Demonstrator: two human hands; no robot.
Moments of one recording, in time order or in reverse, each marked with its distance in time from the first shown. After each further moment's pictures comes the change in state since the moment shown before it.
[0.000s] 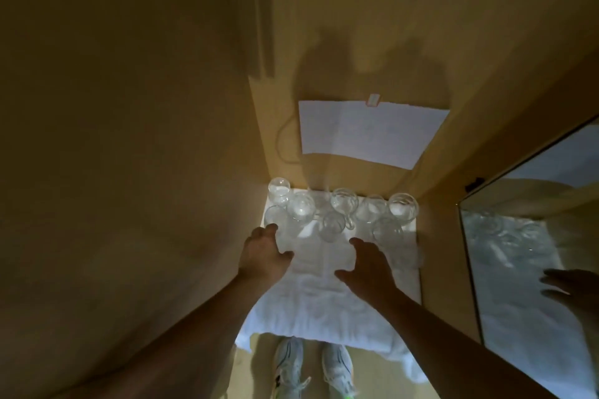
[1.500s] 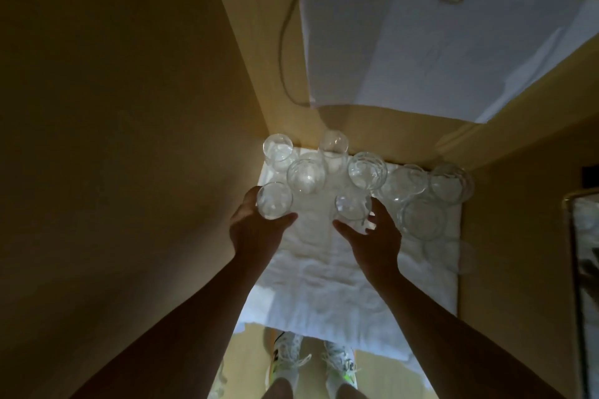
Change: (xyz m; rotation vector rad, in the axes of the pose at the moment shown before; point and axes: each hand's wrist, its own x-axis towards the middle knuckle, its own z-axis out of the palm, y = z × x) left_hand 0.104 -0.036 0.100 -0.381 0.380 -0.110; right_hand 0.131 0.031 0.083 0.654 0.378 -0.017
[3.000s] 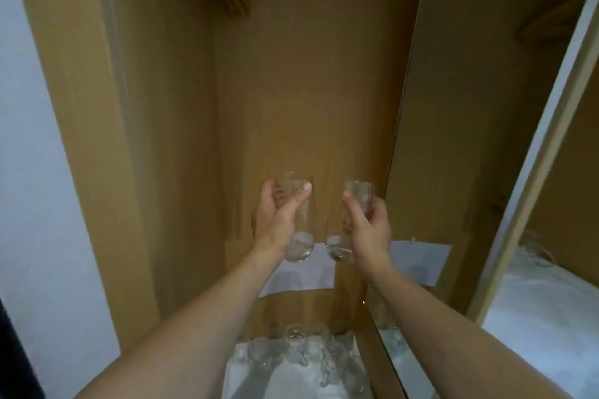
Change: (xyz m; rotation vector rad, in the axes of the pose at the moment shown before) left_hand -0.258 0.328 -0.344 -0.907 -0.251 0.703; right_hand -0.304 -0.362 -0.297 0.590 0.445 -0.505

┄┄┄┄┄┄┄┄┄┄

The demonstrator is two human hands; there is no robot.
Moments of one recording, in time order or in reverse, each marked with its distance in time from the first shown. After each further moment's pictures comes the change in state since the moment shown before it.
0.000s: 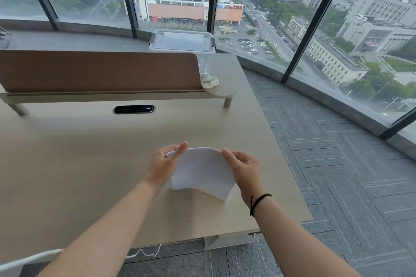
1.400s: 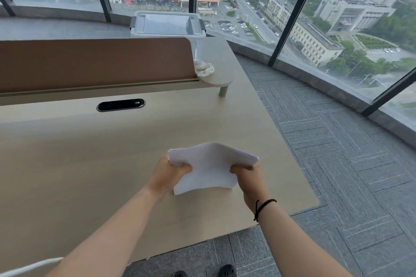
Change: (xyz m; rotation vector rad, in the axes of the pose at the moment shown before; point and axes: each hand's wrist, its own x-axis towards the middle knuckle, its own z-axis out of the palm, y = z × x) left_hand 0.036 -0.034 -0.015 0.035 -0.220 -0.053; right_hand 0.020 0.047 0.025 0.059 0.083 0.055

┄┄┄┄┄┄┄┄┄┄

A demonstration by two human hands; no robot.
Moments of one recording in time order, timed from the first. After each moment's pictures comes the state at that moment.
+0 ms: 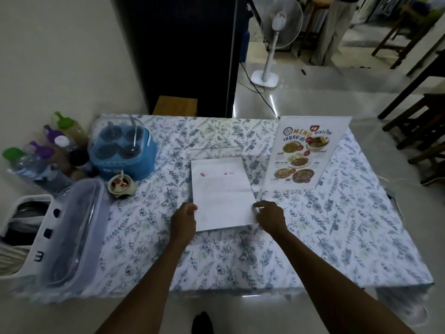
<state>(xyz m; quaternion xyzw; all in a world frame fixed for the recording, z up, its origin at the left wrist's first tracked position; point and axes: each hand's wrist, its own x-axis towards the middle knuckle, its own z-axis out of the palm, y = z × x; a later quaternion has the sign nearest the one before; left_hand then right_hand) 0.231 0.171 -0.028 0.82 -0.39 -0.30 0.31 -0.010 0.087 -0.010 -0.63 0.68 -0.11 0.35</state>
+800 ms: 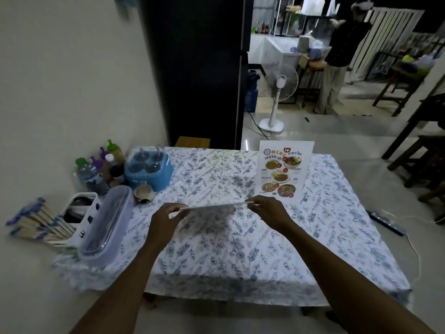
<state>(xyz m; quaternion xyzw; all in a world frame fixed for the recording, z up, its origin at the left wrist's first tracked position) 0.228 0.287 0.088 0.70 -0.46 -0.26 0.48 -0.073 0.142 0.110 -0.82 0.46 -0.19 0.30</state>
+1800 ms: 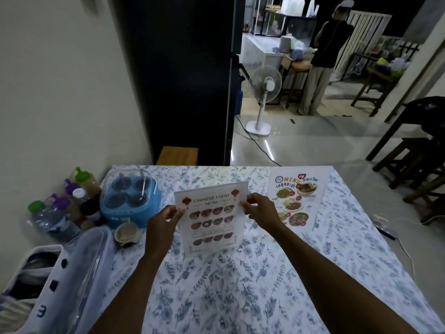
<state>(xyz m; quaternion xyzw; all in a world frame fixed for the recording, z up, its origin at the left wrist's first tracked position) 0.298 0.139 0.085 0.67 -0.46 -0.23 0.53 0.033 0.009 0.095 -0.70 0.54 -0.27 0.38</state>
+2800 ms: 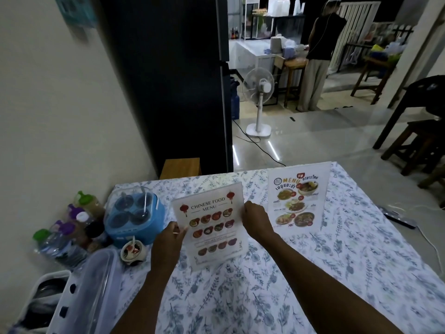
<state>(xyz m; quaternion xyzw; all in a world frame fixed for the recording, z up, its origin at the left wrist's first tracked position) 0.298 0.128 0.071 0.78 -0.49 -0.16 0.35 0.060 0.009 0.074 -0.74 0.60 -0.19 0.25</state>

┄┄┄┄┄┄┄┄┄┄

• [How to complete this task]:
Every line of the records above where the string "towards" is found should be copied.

• [Exercise response]:
Change: (xyz m; rotation vector rad, in the axes of the pose at the moment shown before; point and axes: each hand's wrist, its own x-axis towards the middle knuckle, its own z-axis out of the palm, y = z × x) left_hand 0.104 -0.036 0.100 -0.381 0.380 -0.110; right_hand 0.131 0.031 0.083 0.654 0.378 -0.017
Change: (xyz m; rotation vector rad, in the axes of the pose at the moment shown before; point and axes: each hand's wrist, its own x-axis towards the middle knuckle, its own z-axis out of the palm, y = z × x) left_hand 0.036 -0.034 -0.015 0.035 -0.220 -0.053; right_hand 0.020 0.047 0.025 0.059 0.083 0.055
<state>(xyz m; quaternion xyzw; all in a world frame fixed for the recording, z up, its origin at the left wrist's first tracked position; point and axes: each hand's wrist, its own x-axis towards the middle knuckle, its own z-axis out of the palm, y = z × x; a later quaternion has the sign nearest the one before; left_hand then right_hand) 0.231 0.171 -0.028 0.82 -0.39 -0.30 0.31 -0.010 0.087 -0.010 -0.63 0.68 -0.11 0.35</state>

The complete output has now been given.